Although we have analyzed the CDMD effects, assuming the initial bound state to be purely polarized, our results can easily be generalized to the case of partially polarized initial states based on Equation (20) and the parameterization (16) of the ionization amplitude. For partially polarized initial states, the elements of the density matrix (21) are determined by the set of polarization momenta $P_{rm}$, whose values should be provided either from the experiment or from calculations describing the atomic polarization process. Then, the probability of the corresponding ionization process will be determined by Equation (20) upon the substitution of the matrix elements (21).

6. Conclusions

We have analyzed the MDs of electrons emitted by polarized atoms subjected to a few-cycle CP electromagnetic pulse. Due to the large number of angular parameters inherent in the problem, we concentrated on the case of the emission of electrons in the pulse polarization plane (the “in-plane” emission geometry). We expect that other experimental geometries will not lead to the emergence of dichroism effects in the MDs other than those analyzed above. It is important to note that the results of our PT analysis are not specific to the hydrogen atom. Rather, they are applicable to the process of short CP pulse ionization of any atomic or molecular target. In Section 2, we established a selection rule, stating that the in-plane emission is forbidden in all PT orders when the initial orbital momentum quantum number and its projection have different parities. This selection rule is perfectly general and should hold for any kind of initial target.

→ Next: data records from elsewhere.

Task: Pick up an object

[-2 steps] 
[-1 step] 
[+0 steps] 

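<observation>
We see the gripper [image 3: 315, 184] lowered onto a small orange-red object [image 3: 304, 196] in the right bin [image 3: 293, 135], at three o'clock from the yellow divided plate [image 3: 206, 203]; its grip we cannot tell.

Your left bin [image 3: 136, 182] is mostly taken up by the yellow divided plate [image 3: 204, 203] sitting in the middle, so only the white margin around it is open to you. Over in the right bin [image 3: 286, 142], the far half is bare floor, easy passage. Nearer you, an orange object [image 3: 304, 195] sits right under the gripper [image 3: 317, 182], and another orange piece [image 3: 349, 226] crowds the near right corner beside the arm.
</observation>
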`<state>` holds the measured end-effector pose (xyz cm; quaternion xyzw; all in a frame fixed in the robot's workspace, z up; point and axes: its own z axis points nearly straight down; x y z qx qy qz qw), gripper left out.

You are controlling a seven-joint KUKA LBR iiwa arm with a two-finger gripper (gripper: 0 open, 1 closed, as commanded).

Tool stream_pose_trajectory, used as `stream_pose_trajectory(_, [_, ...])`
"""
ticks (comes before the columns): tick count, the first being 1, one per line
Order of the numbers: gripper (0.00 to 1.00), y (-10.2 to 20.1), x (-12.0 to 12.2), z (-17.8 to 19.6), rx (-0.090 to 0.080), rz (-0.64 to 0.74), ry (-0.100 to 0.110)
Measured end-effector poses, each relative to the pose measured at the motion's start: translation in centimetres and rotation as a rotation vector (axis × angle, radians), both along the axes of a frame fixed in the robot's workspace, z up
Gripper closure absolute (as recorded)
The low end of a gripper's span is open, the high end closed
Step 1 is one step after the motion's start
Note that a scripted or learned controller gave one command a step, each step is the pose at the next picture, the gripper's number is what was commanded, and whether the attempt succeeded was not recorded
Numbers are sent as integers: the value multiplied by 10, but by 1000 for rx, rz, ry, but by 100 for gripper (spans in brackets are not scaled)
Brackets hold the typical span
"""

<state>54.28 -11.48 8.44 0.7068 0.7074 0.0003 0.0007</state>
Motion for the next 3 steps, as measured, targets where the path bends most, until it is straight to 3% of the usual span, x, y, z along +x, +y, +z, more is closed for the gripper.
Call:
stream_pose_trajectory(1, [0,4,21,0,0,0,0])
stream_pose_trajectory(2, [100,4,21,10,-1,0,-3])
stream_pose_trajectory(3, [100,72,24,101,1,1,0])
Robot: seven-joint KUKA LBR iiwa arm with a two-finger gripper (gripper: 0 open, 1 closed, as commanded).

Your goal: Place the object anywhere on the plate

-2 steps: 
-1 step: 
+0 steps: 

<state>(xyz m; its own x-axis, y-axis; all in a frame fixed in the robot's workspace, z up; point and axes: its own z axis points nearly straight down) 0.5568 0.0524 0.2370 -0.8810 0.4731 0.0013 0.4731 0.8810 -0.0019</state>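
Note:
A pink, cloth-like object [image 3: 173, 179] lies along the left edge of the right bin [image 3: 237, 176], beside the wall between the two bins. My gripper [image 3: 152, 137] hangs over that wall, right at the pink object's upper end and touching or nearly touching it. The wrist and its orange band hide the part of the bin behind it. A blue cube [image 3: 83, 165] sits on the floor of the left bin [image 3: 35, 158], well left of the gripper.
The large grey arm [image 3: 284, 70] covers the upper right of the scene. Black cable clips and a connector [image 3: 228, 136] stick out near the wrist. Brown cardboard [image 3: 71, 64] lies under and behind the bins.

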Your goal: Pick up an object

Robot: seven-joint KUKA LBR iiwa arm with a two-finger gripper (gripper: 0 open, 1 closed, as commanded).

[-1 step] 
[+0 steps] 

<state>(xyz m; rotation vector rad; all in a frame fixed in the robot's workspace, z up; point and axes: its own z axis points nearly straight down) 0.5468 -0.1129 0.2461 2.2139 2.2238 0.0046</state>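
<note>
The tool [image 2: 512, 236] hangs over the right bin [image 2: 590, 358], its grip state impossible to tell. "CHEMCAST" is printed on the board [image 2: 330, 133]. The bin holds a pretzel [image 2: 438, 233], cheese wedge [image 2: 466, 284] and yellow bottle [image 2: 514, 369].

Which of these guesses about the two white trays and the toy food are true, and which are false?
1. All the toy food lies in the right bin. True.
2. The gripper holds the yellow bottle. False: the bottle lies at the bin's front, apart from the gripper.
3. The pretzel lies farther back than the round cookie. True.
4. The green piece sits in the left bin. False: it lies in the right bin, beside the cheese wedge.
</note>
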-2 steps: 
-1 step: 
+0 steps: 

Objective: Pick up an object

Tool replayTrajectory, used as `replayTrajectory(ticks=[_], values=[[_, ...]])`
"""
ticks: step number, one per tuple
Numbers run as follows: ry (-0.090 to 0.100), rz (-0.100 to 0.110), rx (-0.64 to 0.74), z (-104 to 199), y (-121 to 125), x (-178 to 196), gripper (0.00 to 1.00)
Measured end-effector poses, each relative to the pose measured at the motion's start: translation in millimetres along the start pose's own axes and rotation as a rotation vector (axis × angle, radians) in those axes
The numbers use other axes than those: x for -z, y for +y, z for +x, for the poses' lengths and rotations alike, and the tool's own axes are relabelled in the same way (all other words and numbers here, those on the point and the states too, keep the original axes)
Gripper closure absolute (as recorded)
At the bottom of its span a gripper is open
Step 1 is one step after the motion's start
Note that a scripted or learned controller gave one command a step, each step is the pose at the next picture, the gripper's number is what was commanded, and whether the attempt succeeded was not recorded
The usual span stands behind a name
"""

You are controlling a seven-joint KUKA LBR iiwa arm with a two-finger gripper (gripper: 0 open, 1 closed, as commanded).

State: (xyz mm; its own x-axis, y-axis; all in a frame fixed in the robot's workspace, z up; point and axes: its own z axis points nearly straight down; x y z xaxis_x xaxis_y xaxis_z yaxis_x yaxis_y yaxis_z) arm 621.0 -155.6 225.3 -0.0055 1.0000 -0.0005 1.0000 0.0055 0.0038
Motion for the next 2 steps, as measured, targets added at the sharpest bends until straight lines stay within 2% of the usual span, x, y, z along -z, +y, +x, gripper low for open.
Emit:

Among the dichroism effects considered in this article, the most physically interesting is the CDMD effect in the ionization of aligned atomic states. Such an effect is absent in long pulse ionization since it is forbidden by symmetry arguments. Indeed, an aligned state has no right–left asymmetry, which is essential for the CD effect to occur. It is the short pulse itself that carries the asymmetry, and it is described by the parameter $\varphi$ (i.e., the CEP). It is known that the CEP causes nonlinear CDMD effects in the short pulse ionization of spherically symmetric atomic S-states [24,35]. Here, we have demonstrated that such nonlinear CEP-caused CDMD effects take place in the general case of the ionization of initial bound states with non-zero orbital momentum. Such effects should be taken into account in investigations of the interaction of few-cycle XUV pulses with atomic inner shells, which have recently been reported [36,37].